Vanderplas’s thesis is that scientific research is increasingly about the analytics of big data, and that “the skills required to be a successful scientific researcher are increasingly indistinguishable from the skills required to be successful in industry.” Moreover, “The unfortunate result is that some of the most promising upcoming researchers are finding no place for themselves in the academic community, while the for-profit world of industry stands by with deep pockets and open arms.”
Vanderplas proffers that “in a wide array of academic fields, the ability to effectively process data is superseding more classical modes of research.” The challenge for students working on their PhDs, accordingly, is to become computationally competent, just as the challenge for academia is to accommodate new-age analytics. To do so, academia must change its reward structure.
The author proposes modifications to the academic career model consistent with the enhanced focus on big data and computation. He starts with an obsession on reproducibility whose point of departure is open, documented code. He then proposes changes to traditional tenure track evaluation criteria to include the development of cross-disciplinary scientific software tools. Vanderplas finally promotes an increase in post-doctoral fellowship pay, so that newly-minted PhDs are not easy prey for a business world increasingly turning to data science.
My take is that Vanderplas is spot on about the increasing use of big data sets and sophisticated computation in university research. It’s certainly true in the social sciences, my old stomping ground. Gary King, Professor of Government and Director of the Institute for Quantitative Social Science at Harvard, is comfortable tagging much of the institute’s current work as data science. And a group of prestigious academics has christened the term “computational social science” to connote the evolving big data methodology in their discipline. Not to mention the physical sciences, which are well ahead of their social science brethren in computation and big data analytics.
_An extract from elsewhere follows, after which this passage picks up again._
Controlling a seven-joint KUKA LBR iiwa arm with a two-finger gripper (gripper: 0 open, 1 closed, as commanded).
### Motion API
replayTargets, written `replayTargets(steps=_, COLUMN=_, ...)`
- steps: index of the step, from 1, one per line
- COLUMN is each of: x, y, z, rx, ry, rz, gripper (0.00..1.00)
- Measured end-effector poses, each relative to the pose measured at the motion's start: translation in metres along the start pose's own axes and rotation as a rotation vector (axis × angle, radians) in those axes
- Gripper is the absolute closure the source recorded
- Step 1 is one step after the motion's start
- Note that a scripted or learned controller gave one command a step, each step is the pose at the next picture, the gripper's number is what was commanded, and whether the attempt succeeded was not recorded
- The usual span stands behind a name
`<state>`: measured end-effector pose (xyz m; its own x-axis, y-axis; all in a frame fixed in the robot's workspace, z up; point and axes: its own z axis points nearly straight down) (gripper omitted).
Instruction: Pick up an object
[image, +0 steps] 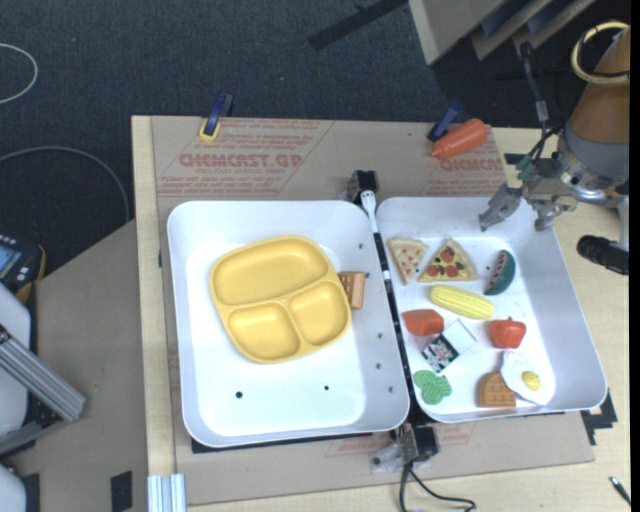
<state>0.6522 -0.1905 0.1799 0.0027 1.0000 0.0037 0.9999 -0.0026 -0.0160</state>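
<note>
The arm enters from the right, and its gripper (520, 205) hangs over the far edge of the right bin (580, 330). The two fingers are spread apart with nothing between them. Judged from this, the step in hand is the approach: no object has been selected by contact, and the pick has not begun.

Candidate objects lie in the right bin as a loose cluster of toy food. Nearest the gripper are the watermelon slice (500, 272), dark green with a red face, and the pizza slice (448, 262), a flat triangle just left of it. A second flat triangular piece, the sandwich (406, 258), lies further left beside the bin wall. The corn cob (461, 301), yellow and elongated, rests in the middle of the bin. Nearer the viewer sit a red tomato (508, 333), a fried egg (526, 378), a waffle (494, 391) and a green broccoli piece (432, 386).

The left bin (195, 300) holds a yellow divided tray (280, 297), with a small brown piece (352, 288) touching its right rim.

The next move calls for lowering toward one piece and straddling it. The corn cob appears the most favourable: rounded, raised, and apart from its neighbours. The flat slices would likely be hard to grip.
</note>
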Motion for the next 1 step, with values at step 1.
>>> replayTargets(steps=1, x=0.0004, y=0.0034, z=-0.0099, rx=-0.016, ry=-0.003, rz=-0.003, gripper=0.0)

OpenBI’s 2013 college recruiting provides additional affirmation of the accelerating academic emphasis on big data and computation, much to our delight. Just four years ago, I voiced my frustration with the absence of computational skills in many of the students I met, even those with strong math and engineering backgrounds. I’d gladly trade a third year of mathematical analysis, I then mused, for semester courses in programming and numerical methods.
This year, however, almost everyone I spoke with had at least some programming and computation background, be it university or self-taught. And analytics was high on everyone’s ideal job description list, even those majoring in theoretical math, the physical sciences and engineering.
In addition, I interviewed several science PhD candidates who, confirming Vanderplas’s observations, developed computational skills doing research for their dissertations. These students became enamored with data and analytics, deciding to pursue data science work in the business world as a trade up from low-wage post-doc positions. Academia’s loss is the business world’s gain!
Not all are happy with the big data/computation direction of scientific research. Some traditionalists scoff at the “haphazard” data mining that’s seemingly supplanting the rigorous, top-down scientific method, in many cases replacing traditional statistical methods with “mindless” machine learning algorithms. Science is to be top-down and hypothesis-driven, not bottom-up mining.
I don’t buy it. Yes, the new methods often consist of big data set exploration. But with a solid collection design and rigorous cross-validation or train/tune/test data partitioning, the problems of overfitting models and making non-reproducible causal claims can be minimized. The “exploratory” findings can be subjected to more rigorous experimental or quasi-experimental testing in subsequent research. Today’s bottom-up is the foundation for tomorrow’s top-down.